## What you are asked to do
Leaving out all pictures, return exactly the lines from the one that contains "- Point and" through the end of the data below.

## Dataset excerpts
++++++++++++++++++++
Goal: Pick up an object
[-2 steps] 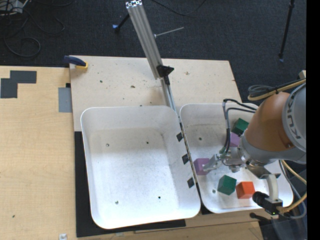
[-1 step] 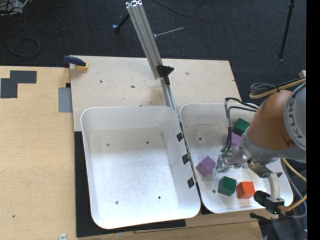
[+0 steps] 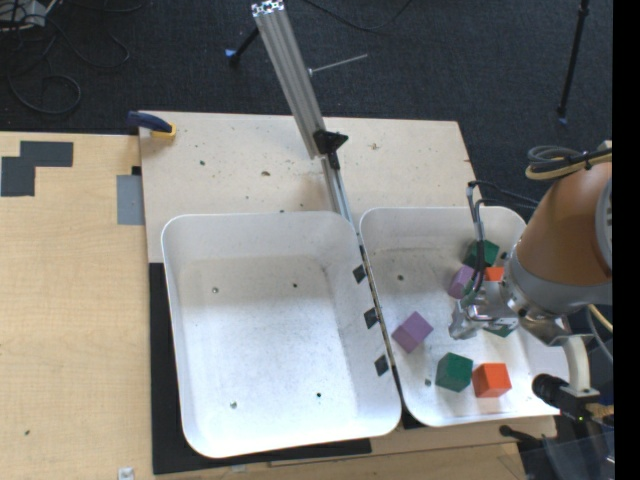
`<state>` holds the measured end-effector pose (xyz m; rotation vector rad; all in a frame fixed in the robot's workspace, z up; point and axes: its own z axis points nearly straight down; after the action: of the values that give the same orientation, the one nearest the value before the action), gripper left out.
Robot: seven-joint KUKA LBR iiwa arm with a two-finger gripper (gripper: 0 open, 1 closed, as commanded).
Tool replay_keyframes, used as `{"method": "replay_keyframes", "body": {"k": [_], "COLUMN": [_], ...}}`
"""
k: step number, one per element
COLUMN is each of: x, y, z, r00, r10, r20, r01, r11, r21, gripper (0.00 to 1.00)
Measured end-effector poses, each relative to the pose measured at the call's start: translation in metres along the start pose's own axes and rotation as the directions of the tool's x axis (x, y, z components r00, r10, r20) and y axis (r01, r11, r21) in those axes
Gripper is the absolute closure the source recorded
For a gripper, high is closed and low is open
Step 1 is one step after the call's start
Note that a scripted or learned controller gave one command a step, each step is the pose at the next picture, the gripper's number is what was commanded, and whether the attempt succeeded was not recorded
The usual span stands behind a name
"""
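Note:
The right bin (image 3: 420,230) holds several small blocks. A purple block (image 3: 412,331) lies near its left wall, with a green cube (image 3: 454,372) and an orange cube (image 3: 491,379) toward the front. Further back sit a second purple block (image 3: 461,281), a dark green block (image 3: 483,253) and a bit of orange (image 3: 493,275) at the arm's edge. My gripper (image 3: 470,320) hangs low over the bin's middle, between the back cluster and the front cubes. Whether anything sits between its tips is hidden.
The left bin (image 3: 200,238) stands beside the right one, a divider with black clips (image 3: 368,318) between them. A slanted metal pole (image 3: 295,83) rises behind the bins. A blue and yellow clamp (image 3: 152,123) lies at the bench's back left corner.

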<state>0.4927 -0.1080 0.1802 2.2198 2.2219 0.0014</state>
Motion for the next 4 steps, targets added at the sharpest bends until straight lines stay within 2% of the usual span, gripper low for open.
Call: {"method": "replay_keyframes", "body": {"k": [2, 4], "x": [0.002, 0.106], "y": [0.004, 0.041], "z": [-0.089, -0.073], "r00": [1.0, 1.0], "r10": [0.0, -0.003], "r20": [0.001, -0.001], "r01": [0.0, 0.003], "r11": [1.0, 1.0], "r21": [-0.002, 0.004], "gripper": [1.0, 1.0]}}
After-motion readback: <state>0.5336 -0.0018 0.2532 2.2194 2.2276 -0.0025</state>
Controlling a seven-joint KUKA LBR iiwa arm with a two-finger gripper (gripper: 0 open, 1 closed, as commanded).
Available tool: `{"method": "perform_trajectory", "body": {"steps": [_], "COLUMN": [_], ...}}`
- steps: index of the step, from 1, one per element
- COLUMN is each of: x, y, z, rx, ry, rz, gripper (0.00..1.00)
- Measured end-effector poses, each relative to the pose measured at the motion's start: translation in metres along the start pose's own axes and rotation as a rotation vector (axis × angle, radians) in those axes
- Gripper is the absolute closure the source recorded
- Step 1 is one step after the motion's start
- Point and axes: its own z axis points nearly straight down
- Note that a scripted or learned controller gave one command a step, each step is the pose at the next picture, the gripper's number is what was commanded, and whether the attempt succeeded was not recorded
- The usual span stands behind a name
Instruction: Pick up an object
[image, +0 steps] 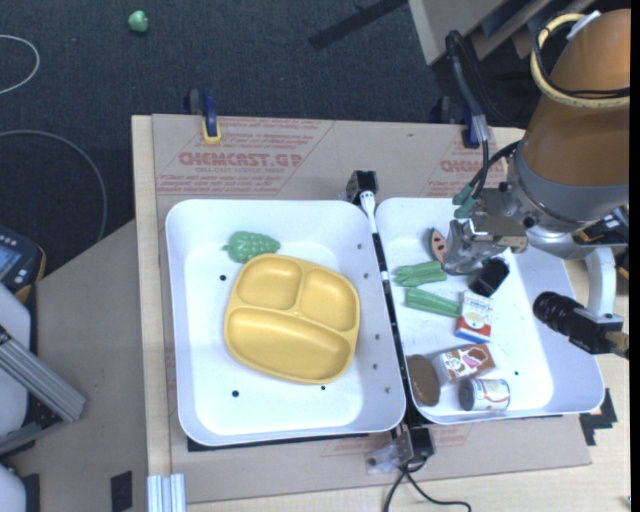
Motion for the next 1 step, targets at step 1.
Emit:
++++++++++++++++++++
## Response
- Point and axes: its own z axis points nearly straight down
- Note that a scripted or learned controller gave one command a step, each step is the pose at the next picture, the gripper's number is what was commanded, and whether the attempt succeeded was not recorded
- The usual span stands behind a name
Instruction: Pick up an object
[image, +0 steps] 
Motion for the next 1 step, targets at step 1.
Emit:

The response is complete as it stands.